Where in the entries below does "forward" appear? Copy every line that has it.
___ DATA SECTION
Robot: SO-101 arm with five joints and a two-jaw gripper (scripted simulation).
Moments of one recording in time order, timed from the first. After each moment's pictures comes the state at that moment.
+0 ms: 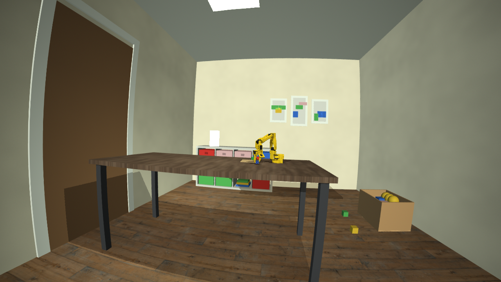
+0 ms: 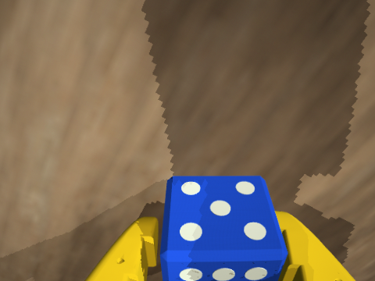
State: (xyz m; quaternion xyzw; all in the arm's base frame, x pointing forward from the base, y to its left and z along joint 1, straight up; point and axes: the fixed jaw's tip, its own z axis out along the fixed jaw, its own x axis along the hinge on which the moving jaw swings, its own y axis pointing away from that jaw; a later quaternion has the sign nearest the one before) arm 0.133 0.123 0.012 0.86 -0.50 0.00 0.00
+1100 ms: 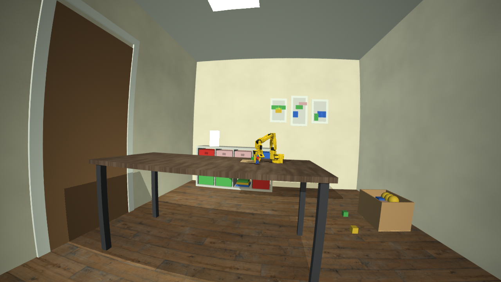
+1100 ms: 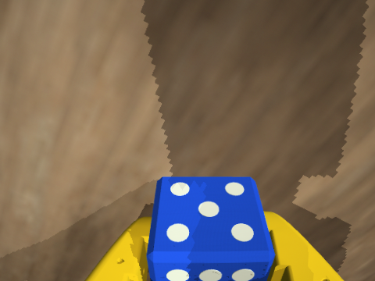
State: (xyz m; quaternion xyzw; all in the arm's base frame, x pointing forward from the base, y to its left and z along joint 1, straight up) arm 0.135 0.125 0.012 0.87 -0.50 0.00 0.00
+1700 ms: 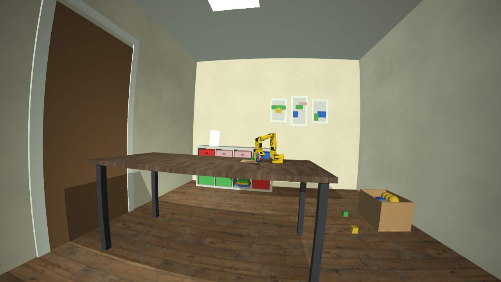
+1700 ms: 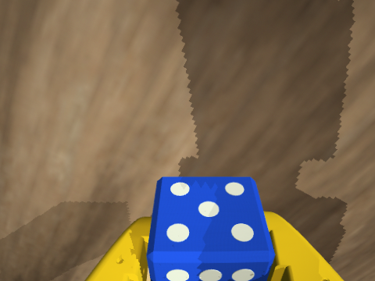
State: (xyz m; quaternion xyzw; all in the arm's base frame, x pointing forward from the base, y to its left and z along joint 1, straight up) arm 0.133 0.123 0.029 0.86 -0.50 -0.01 0.02
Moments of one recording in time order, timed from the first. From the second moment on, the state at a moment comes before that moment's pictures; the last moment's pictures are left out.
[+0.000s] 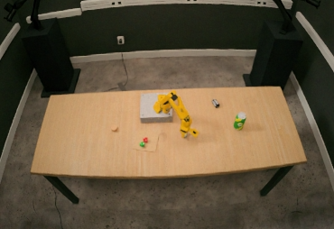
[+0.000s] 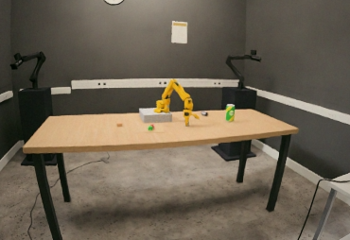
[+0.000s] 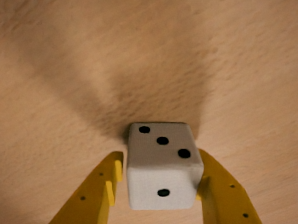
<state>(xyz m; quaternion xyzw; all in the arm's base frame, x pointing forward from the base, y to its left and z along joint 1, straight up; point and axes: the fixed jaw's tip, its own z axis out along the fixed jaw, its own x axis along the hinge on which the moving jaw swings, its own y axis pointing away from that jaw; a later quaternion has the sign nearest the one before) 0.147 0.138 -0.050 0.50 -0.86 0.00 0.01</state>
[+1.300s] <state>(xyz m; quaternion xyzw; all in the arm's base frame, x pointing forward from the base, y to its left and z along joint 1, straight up) 0.149 0.137 -0.050 0.50 -0.86 0.00 0.01</state>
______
→ **ANSWER TO THIS PROBLEM**:
State: (xyz m; quaternion xyzw; all in the arm's base frame, x pointing forward from the base, y to its left and z along joint 1, straight up; point and axes: the fixed jaw's tip, its own z axis out along the fixed jaw, its own x axis along the hinge on which the moving jaw swings, its own y axis pointing away from that jaw; a later quaternion has the sign nearest the one before) arm 0.133 0.123 0.012 0.86 -0.50 0.00 0.00
State: (xyz m; quaternion xyzw; all in the arm's base frame, x pointing forward from the base, y to its left and z along joint 1, straight up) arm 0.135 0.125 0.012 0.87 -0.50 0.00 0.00
State: (xyz m; quaternion xyzw; all in the arm's base frame, x pointing forward from the base, y to its left and z along joint 1, straight up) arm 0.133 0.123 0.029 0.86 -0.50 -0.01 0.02
<state>(xyz m; quaternion xyzw; all in the arm's base frame, x pointing forward from the base, y to its left and z along joint 1, straight up; point and axes: the fixed jaw's tip, its own z axis out along the fixed jaw, its own x axis along the hinge on which the moving jaw swings, its own y axis pointing away from that jaw; a later quaternion has the sign nearest the one before) 0.147 0.138 -0.050 0.50 -0.86 0.00 0.01</state>
[+1.300s] <state>(xyz m; quaternion xyzw; all in the arm's base frame, x pointing forward from the base, y to its left and z along joint 1, straight up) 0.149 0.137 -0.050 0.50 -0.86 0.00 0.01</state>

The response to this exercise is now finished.